My Epsom Salt comes in a 375 grams packet. I don't have a digital scale to get 170 grams as you suggested earlier. So I deicded to use all 375 grams, mixing in 1000 ml water. This will give me approx 0.56 ppm Mg daily, if I were to dose 3 ml daily of the Mg solution made to my 220 liters tank (using Fertilator). Correct me if I am wrong.

Best Regards

Thank You


----------



## nasfish (Sep 26, 2005)

Hi,

Just found out that the solubility of Epsom Slats (MgSO4) is 35.6 grams per 100 ml water. Obviously 1000 ml water will not dissolved all 375 grams Epsom Salts. Instead, I will mix it into 1500ml water to get 0.56 ppm Mg if I were to dose 5 ml of solution made into my 220 liters tank.

Best Regards

Thank You


----------



## plantbrain (Jan 23, 2004)

Edward said:


> Look around, what kind of people post problems most of the time?
> People using spoons.


I use spoons, I have no problems.
My spoons are no different than anyone else's.
I could say the same thing about PPS and be correct as well.
But the testing issues, and the CO2 would be much more the reason for both problems using spoons or not. It's not the spoon's fault when you make poor assumptions as to causes of problems.

If you add 1 ppm Mg per 7 ppm of N, you will likely never have any such deficiency with Mg. Note that is elemental mass, not NO3 and MgSO4 * 7H2O.

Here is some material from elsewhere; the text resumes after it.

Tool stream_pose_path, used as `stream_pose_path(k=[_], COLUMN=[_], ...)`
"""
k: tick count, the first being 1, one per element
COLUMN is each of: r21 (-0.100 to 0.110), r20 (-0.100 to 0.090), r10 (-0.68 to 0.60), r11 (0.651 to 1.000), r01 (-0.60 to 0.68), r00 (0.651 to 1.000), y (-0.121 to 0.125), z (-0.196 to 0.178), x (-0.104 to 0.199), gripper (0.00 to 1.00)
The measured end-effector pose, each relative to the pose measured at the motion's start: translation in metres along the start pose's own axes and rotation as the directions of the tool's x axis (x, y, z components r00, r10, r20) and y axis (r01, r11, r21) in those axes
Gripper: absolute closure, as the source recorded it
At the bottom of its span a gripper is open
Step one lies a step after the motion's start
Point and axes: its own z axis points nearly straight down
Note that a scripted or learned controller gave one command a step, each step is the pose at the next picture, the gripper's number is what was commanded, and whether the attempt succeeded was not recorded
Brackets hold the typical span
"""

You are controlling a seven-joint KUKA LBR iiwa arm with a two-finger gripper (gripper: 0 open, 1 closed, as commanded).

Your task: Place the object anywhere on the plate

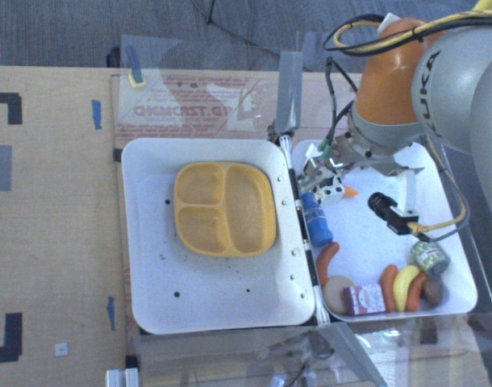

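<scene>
The yellow divided plate [226,208] lies in the left white bin [149,297], with nothing on it. My gripper [323,177] hangs over the left edge of the right bin [460,285], near its far end. Just in front of it a blue bottle-like object [316,221] lies along the bin's left wall. A small orange piece [351,191] sits right beside the gripper. The arm's wrist hides the far part of the right bin.
Along the near side of the right bin lie a red sausage [327,258], a pale round item [337,291], a red box [364,299], a carrot [389,284], a banana [406,284] and a green can [429,256]. A narrow ridge separates the two bins.
</scene>
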Motion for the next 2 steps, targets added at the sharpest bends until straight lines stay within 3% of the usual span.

Whether the nutrient is in solution or dry does not make any difference(it's going to be added to the tank of a known volume anyway, why not use that as the volume instead of dilutions?). It's an added step and this hobby/any method is not that critical to require accuracy to that level except perhaps a tiny nano tank, but I have 9 such tiny tanks without any issues, so.......

I disagree about the need to dose daily for Mg. I do not think it'll hurt either.
You can dose it once a week, I have and can match my plant health against the best out there.

Regards, 
Tom Barr


----------



## RuslanJamil (Oct 30, 2005)

Edward said:


> Dose 4 ml daily of Mg solution made by mixing 170 grams MgSO4 in 500 ml water.
> This will add 0.56 ppm Mg daily, maintaining 2 ppm or 0.5 dGH at 50% weekly WC.


The 2 ppm Mg at weekly 50% WC is assuming there is no consumption of Mg by the plants during the week, right?


----------



## Edward (May 25, 2004)

RuslanJamil said:


> The 2 ppm Mg at weekly 50% WC is assuming there is no consumption of Mg by the plants during the week, right?


Correct. 
For 60 gallon aquarium.


----------



## Edward (May 25, 2004)

For other aquariums you can use this table to rule out nutrient deficiencies. Click hehe for print form.










Example 1: dose daily 10 drops of Mg solution to 10 gallon aquarium.

Example 2: dose daily 4 ml of Mg solution to 75 gallon aquarium.

(Mg solution is made of 169 grams of MgSO4 dissolved in ½ liter water.)


----------